Saturday, February 7, 2009

Queenstown to Franz Joseph Glacier

February 8, 2009—We stayed at Coronet Peak Hotel in Queenstown, which is actually 7 kilometers up the road to a ski area. As we approached the hotel, we had to drive over a one-lane bridge and saw quite a few emergency vehicles with men looking over the bridge. Below us is where the Shotover Jet boat takes you through the Shotover Canyons doing 360-degree turns along the way. We were sure that someone had been injured on a ride; however, we found out the next day that a tourist has pulled over near the bridge to watch one of the boats and had not set the parking brake. Yup, you guessed it. The car rolled off the cliff and into the river below, but luckily no one was in the car at the time.

The next morning we were off for Haast after a quick stop at the bakery for some goodies and coffee, which is called a “long black” here. The drive was along the Kawarau River, and when we reached the historic 1880 Kawarau Bridge, we noticed a sign for bungy jumping so we stopped. This was the world’s first commercial bungy jumping site in 1988, and you can leap 43 meters with the river below you for just $160 NZ. The Kawarau Bungy Centre has a dome theatre, bungy museum, café, and bar. We walked out to the observation platform and watched a young woman “take the plunge.” She was soon followed by a 12-year-old boy. It was great fun to watch.

A few miles up the road we stopped at a cheese factory, where I bought some sweet tamarind chutney, and a few miles after that we stopped at a fruit stand where we bought some wonderful cherries.

We stopped for lunch at a roadside table and were trying to make sandwiches on the table when a swarm of sand flies appeared. These are nasty little things that seem to numb your skin before they bite you (actually, I think they chew on you). The bites itch like mosquito bites but will settle down after a day or two, and then the itching flares up again. We became much better about wearing bug spray after our first encounter. When we left the area, we watched a young couple set up their tent for the night—boy was I glad that we were staying in a motel.

We continued our drive, which took us past Lake Hawea and then Lake Wanaka. These two lakes are very close to each other. We were now moving into a more mountainous area so the foliage became denser, and we began to see some small waterfalls. We stopped at the “Gates of Haast” to take a few pictures before driving over the one-lane bridge, and then we stopped at Fantail Falls for a nice photo op. We arrived at Haast and checked into the Heritage Park Motel.
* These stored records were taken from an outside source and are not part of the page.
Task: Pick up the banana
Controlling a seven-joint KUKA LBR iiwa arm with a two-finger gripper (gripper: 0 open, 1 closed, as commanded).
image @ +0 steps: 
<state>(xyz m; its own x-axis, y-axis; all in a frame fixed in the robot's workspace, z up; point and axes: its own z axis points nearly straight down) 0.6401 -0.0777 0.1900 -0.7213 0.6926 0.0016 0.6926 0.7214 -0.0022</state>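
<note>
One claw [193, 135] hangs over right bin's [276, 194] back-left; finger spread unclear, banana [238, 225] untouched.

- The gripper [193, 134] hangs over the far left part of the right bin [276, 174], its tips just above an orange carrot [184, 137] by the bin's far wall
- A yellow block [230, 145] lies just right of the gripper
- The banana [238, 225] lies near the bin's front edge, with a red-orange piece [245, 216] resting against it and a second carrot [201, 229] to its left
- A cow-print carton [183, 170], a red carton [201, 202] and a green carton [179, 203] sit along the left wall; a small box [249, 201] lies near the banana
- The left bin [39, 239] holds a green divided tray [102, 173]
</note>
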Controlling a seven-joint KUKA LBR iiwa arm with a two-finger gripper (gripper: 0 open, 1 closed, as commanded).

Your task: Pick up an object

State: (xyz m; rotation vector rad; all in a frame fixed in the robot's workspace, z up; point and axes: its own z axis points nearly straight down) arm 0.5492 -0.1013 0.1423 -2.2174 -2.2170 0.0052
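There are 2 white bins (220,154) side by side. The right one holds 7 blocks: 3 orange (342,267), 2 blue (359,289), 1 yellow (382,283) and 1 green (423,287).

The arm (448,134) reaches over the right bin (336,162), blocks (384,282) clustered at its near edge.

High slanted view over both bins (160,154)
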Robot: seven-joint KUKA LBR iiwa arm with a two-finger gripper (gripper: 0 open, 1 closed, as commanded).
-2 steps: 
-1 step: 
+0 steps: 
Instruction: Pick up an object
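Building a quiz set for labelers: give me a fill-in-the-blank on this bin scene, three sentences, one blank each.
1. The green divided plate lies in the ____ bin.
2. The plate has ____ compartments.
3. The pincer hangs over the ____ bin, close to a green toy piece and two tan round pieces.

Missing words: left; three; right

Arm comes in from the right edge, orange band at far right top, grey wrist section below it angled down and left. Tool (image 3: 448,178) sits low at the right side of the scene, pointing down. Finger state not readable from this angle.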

The next day was glacier excursions. The road to Fox Glacier was along the ocean, and we stopped at Knight’s Point where we were able to see much of the coast. A few miles down the road we came to a detour because a large rock slide had closed the old road. The boulders were so large that they just built a new road around them. At Bruce Bay we stopped to enjoy the beach with the crashing surf, and as we drove away, we noticed a long row of cairns that people had built beside the road using rocks from the beach.

Fox Glacier was the first one on the drive, and we decided to drive up the Glacier View Road in order to see the glacier, but we missed the actual lookout and ended up walking quite a distance down to the river that comes from the glacier. Here we walked over a long swing bridge to the other side. At one point there were about 12 people on the bridge, and it was bouncing up and down and was a bit unnerving. We were then on the Glacier Access Road, so Steve decided that he would walk back to get the car and then return to pick us up. We drove up and parked ad then walked a short distance toward the glacier where we stopped to take some pictures. The glacier was beautiful with small waterfalls coming down the mountain sides, and we thoroughly enjoyed our time there. We drove into Fox Glacier (a town of 258 people) and ate lunch at the Cook and Saddle Café and then drove the 25 kilometers to Franz Joseph.

The town of Franz Joseph has a population of 321 and is another quaint place. We stayed at the Glacier Gateway Motel that had a view of the glacier (hence the name); unfortunately, most of the mountain was covered by clouds. After we unpacked, we drove up the road to the Franz Joseph Glacier and stopped on the road to take some pictures. It was a short walk from the parking to a viewing area of the glacier. I heard an American speaking so I asked where he was from, and he said Colorado. This, of course, began a wonderful conversation about New Mexico and Colorado with Dave and Ann Johnson, and we have since been in contact by email.

We continued on our walk toward the glacier, making it about half way. On our return, we saw several large groups with guides that would be going onto the glacier. We returned to town to buy groceries and then returned to the motel to relax for the day. In the afternoon the clouds cleared from the glacier, so we took off in the car to try to get better pictures, which we did. The next morning when we left for Greymouth, it was again clear so we took a few additional shots hoping that we would get good photos to show the spectacular beauty of this area. Unfortunately, our little digital just doesn't do this justice.